Description of the task: Look for the string "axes" in the data below, and copy each line that holds it.

Start of Data for analysis

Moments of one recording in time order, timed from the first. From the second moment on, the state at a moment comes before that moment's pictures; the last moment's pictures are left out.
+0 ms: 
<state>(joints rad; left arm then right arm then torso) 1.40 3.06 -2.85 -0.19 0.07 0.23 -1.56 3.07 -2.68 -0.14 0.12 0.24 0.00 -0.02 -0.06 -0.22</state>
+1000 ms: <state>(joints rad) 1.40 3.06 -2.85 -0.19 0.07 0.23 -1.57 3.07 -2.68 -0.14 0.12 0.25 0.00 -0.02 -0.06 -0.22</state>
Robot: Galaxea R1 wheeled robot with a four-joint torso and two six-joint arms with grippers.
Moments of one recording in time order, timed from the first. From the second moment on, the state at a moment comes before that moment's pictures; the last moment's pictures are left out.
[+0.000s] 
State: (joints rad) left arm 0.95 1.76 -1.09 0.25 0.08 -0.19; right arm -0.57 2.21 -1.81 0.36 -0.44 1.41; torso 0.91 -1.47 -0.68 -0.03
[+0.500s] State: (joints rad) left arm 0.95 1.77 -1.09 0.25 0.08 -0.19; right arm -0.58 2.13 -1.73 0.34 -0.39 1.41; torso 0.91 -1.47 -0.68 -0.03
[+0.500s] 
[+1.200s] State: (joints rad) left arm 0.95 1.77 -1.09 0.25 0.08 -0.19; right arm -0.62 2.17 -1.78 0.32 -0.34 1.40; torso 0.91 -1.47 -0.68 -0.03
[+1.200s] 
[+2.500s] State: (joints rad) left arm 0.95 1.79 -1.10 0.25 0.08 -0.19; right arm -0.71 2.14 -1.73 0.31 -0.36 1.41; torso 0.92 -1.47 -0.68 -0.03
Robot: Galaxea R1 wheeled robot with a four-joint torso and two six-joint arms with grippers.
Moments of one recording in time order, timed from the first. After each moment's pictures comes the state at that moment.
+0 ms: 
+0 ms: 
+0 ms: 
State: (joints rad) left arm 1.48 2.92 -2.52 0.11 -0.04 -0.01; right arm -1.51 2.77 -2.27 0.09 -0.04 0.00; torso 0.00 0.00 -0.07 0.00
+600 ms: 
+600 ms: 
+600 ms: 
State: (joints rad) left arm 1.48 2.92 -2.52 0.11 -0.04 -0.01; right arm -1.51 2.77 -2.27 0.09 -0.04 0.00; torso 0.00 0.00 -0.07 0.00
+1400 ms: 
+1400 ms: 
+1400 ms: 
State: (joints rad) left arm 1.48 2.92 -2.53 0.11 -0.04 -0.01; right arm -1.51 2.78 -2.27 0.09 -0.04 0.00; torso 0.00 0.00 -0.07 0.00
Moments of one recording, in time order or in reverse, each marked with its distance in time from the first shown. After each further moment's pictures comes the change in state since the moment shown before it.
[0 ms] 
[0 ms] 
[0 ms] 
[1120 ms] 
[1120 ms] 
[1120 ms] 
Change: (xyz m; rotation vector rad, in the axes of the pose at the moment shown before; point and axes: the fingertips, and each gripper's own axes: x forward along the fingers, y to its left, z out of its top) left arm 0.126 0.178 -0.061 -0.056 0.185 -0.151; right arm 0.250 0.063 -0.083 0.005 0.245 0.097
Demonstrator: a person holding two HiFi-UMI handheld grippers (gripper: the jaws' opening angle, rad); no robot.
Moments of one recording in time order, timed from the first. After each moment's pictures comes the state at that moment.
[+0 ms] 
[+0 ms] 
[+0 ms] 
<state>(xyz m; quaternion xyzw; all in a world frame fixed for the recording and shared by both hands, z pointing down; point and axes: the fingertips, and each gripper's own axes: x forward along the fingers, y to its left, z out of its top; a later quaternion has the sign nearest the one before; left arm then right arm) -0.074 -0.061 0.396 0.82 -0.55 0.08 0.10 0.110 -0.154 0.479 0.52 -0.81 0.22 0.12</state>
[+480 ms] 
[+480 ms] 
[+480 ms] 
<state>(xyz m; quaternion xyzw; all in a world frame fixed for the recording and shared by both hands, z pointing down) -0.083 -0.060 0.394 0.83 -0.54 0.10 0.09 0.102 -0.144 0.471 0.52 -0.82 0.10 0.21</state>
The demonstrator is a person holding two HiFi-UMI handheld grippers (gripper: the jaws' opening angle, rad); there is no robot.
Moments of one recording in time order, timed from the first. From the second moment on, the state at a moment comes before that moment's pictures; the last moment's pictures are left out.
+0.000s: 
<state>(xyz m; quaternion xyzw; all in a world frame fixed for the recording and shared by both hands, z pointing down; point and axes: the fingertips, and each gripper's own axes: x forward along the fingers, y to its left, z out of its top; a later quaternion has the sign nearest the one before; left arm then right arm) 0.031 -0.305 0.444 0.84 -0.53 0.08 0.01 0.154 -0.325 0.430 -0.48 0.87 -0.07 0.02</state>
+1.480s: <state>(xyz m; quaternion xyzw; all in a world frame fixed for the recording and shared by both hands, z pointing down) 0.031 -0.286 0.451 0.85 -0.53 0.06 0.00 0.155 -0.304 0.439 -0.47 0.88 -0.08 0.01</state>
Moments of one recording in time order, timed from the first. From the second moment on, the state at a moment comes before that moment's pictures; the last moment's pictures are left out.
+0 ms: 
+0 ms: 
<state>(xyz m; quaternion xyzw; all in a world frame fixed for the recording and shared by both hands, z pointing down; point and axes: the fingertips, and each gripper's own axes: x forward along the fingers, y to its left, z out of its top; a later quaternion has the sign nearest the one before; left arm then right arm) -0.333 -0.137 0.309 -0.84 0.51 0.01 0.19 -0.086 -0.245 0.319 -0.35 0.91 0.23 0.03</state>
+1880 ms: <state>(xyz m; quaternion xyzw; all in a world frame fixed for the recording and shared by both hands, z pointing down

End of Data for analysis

Problem solution:
Change: (xyz m; rotation vector rad, in the axes of the pose at the moment shown before; point and axes: the fingertips, and each gripper's own axes: x forward along the fingers, y to its left, z out of its top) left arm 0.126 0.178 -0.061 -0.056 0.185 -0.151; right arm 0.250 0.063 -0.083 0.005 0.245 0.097
<state>(xyz m; quaternion xyzw; all in a world frame fixed for the recording and shared by both hands, z pointing down; point and axes: the fingertips, and each gripper's own axes: x forward along the fingers, y to its left, z out of its top; a later quaternion has the sign nearest the one before; left arm then right arm) -0.074 -0.061 0.396 0.82 -0.55 0.08 0.10 0.110 -0.154 0.479 0.52 -0.81 0.22 0.12</state>
<state>(xyz m; quaternion xyzw; all in a world frame fixed for the recording and shared by both hands, z pointing down; point and axes: the fingertips, and each gripper's own axes: x forward along the fingers, y to its left, z out of its top; a later quaternion has the sign nearest the one before; left arm then right arm) 0.031 -0.305 0.444 0.84 -0.53 0.08 0.01 0.154 -0.325 0.430 -0.48 0.87 -0.07 0.02</state>
<state>(xyz m; quaternion xyzw; all in a world frame fixed for the recording and shared by both hands, z pointing down; point and axes: the fingertips, and each gripper's own axes: x forward along the fingers, y to its left, z out of its top; a later quaternion has the sign nearest the one before; left arm then right arm) -0.333 -0.137 0.309 -0.84 0.51 0.01 0.19 -0.086 -0.245 0.319 -0.35 0.91 0.23 0.03</state>

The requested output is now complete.